Simulation with Uncertainty Process
simulate_with_uncertainty() wraps the steps above in an outer loop over parameter draws:
- Outer loop — for each of
n_uncertainty_draws, draw a population parameter set \((\theta_k, \Omega_k, \Sigma_k)\) from the uncertainty distribution.- Asymptotic: \(x_k = \hat{x} + L_\text{cov} z\) in packed log-space (theta, Cholesky-omega, sigma share one packed vector), then unpack — theta, Omega, and Sigma are perturbed coherently from a single MVN draw.
- SIR: pick a parameter vector at random from
FitResult.sir_resamples_packed(the resampled pool retained from the SIR step). Draws that fall outside the parameter bounds or yield non-positive theta/omega/sigma are rejected and resampled (up to10 × n_uncertainty_drawsattempts).

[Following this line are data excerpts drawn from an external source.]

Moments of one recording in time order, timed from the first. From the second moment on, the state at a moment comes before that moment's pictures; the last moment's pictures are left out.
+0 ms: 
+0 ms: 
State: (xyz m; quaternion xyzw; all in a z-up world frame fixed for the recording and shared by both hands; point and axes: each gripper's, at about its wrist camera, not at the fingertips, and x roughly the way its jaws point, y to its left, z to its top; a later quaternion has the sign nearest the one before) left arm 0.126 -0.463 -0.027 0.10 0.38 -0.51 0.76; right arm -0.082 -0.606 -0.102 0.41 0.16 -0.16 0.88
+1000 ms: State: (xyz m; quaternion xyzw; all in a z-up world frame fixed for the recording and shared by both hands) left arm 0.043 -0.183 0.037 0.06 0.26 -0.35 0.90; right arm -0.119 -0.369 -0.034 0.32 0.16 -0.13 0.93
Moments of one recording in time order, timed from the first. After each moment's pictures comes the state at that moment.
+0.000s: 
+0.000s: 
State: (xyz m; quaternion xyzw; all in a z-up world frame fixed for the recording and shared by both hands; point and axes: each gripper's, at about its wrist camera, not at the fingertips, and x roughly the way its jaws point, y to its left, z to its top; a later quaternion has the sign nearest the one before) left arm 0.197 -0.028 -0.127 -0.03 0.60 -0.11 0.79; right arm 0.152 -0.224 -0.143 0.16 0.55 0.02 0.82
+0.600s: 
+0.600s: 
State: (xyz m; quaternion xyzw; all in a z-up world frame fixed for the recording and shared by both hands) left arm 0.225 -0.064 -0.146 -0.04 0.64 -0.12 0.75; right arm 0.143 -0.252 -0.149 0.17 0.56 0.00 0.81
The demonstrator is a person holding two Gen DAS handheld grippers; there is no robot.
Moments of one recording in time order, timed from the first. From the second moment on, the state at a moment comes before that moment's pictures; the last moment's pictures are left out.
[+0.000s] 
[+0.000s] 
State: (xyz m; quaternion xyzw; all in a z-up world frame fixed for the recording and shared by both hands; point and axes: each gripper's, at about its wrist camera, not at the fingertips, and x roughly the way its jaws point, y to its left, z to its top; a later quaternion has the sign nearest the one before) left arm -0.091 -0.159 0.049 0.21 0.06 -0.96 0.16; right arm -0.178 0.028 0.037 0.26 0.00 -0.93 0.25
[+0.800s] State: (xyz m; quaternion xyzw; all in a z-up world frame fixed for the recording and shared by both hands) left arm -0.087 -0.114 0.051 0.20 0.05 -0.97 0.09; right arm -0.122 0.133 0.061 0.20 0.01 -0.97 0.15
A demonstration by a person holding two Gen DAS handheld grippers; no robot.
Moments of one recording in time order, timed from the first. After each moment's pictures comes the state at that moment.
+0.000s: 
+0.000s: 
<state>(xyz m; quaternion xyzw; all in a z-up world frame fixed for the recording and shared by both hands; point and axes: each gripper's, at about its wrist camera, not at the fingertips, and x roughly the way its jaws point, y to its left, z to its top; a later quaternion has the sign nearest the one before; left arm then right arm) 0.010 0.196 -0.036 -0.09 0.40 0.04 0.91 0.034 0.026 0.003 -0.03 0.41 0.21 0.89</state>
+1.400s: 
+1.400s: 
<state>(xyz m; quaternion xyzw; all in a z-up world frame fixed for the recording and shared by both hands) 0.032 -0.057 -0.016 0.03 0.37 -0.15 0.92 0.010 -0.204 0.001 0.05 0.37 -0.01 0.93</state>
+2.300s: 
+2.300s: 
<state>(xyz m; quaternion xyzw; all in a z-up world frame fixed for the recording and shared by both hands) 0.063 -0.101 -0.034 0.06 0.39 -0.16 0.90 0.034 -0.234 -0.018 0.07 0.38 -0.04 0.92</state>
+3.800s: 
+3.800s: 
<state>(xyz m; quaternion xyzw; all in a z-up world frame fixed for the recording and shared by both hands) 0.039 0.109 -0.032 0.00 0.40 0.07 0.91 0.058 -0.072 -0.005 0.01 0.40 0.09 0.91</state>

- Inner loop — for the drawn \((\theta_k, \Omega_k, \Sigma_k)\), run
n_sim_per_drawreplicates of the standard simulation process above. Etas are drawn from \(N(0, \Omega_k)\) and epsilons from the drawn \(\Sigma_k\).
The resulting SimulationResult rows are tagged with both draw and sim so downstream code can compute either marginal bands (over all draws and sims) or hierarchical bands (e.g. median across sims within each draw, then percentiles across draws).